A few years later, Mike and his wife moved back to the East Coast and landed in Palm Coast and then shortly after in Jacksonville. This is when and where he bought his Shopsmith, his very first piece of woodworking equipment in 2001. He started out making smaller items like picture frames and beautiful wood pens. Shortly after, he entered his very first Art Walk in the very same spot we grabbed coffee by Southern Grounds.
Art Walk was a success. The craftsmanship of his work was very obvious to the spectators and the few cutting boards he displayed gained a lot of attention. He quickly figured out how to appropriately price his creations (which many artists struggle with). He even gave me a pep talk about how valuable original creations are and how artists shouldn’t sell themselves short. “We” as artists spend so much time, and creativity and put so much of ourselves into our work and it should be valued. This being said, you know who else found Mike’s time and art valuable….drum roll…Williams Sonoma. They allowed him to create a beautiful display in their store at our St. John’s Town Center two Sundays a month.

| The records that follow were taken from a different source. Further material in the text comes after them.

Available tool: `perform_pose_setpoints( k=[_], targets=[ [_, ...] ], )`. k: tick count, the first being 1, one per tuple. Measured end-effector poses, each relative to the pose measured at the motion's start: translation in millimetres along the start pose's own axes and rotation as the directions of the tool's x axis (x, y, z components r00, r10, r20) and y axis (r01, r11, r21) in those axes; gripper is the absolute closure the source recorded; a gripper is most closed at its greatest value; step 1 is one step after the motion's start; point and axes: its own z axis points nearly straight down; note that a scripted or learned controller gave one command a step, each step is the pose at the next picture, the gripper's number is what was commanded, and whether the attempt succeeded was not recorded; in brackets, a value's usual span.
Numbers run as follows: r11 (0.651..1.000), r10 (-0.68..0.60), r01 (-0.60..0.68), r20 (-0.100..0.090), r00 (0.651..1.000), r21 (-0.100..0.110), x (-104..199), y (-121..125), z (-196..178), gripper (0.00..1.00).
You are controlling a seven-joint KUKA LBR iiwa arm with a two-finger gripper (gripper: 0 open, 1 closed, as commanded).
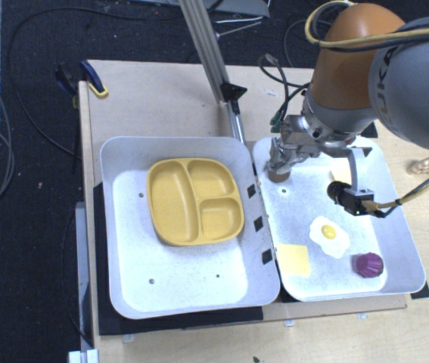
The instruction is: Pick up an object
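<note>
Fingers (278, 166) low, opening unclear; one fried egg (329, 235), one cheese slice (293, 259), one purple piece (368, 264), one yellow tray (195, 200).

Two white bins (123, 278) sit side by side: one yellow divided plate (196, 201), one fried egg (329, 235), one cheese slice (293, 259), one purple piece (368, 264).

The only lettering in view is on the grey arm (415, 74), where part of the dark KUKA brand name runs sideways along its casing near the orange band (362, 29); only 2 or so letters show, and the rest is cut off. No labels, numbers or signs can be read elsewhere.
</note>
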Motion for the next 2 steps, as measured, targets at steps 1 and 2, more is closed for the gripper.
perform_pose_setpoints(
  k=[1,2],
  targets=[
    [1.000,0.001,-0.001,0.001,1.000,0.000,47,-9,13,1.00],
    [1.000,-0.002,0.002,0.000,1.000,-0.003,102,-11,11,1.00]
  ],
)
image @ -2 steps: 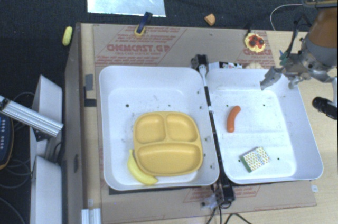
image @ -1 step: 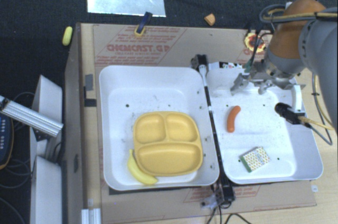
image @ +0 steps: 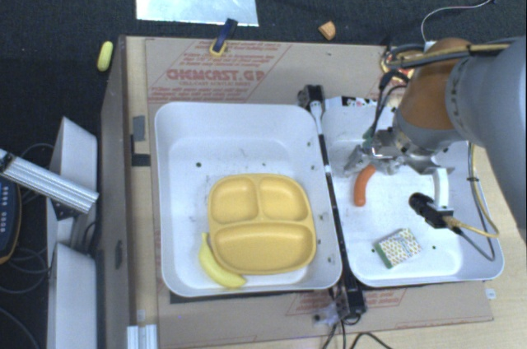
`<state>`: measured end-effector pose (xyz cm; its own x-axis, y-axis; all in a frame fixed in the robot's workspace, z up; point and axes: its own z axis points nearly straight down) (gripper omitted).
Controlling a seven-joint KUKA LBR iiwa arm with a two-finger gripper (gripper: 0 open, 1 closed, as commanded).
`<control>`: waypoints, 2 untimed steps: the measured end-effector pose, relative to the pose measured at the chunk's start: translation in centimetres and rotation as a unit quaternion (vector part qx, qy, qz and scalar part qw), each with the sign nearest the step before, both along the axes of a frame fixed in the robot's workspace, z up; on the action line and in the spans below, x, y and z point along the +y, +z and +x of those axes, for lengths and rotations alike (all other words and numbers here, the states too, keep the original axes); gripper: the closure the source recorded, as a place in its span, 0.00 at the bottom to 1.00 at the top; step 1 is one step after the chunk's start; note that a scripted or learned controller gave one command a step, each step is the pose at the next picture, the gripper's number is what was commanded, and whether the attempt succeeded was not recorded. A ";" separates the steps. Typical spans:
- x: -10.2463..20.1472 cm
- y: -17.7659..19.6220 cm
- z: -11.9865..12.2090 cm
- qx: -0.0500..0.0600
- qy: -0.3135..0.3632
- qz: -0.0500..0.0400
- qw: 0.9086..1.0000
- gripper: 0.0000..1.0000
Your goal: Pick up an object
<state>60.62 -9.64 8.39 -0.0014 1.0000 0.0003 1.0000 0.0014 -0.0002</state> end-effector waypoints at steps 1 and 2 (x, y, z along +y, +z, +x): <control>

I have always loved their beautiful store, but a huge corporate store trying to help support local artists, I was blown away!
Where is your workspace?
Mike’s workspace is in his garage at home. He explained to me how seriously (rightfully so) he takes his office hours and, more importantly not being distracted since he is messing with 12,000 Volts during his Fractal Wood Burning.
Do you have a favorite piece?
Mike mentioned a board made out of Bog Aged Mahogany as being his favorite. I believe he said he kept it for personal use because he couldn’t part with it. The feeling I got from him was he truly loved working with several types of wood in one piece. He used Cedar, Pine, Black Poplar and Cherry to create the beautiful piece pictured above.
I usually ask artists if anyone has been a major influence to them, and he mentioned a cutting board specialist and whose company name is MTM Wood. I watched a few of his educational videos to get a visual on all these exact angles that are cut and I’m going to leave that to the professionals.
I enjoyed getting to know so much about Mike’s trade and wish him only the best in the future. He is truly gifted.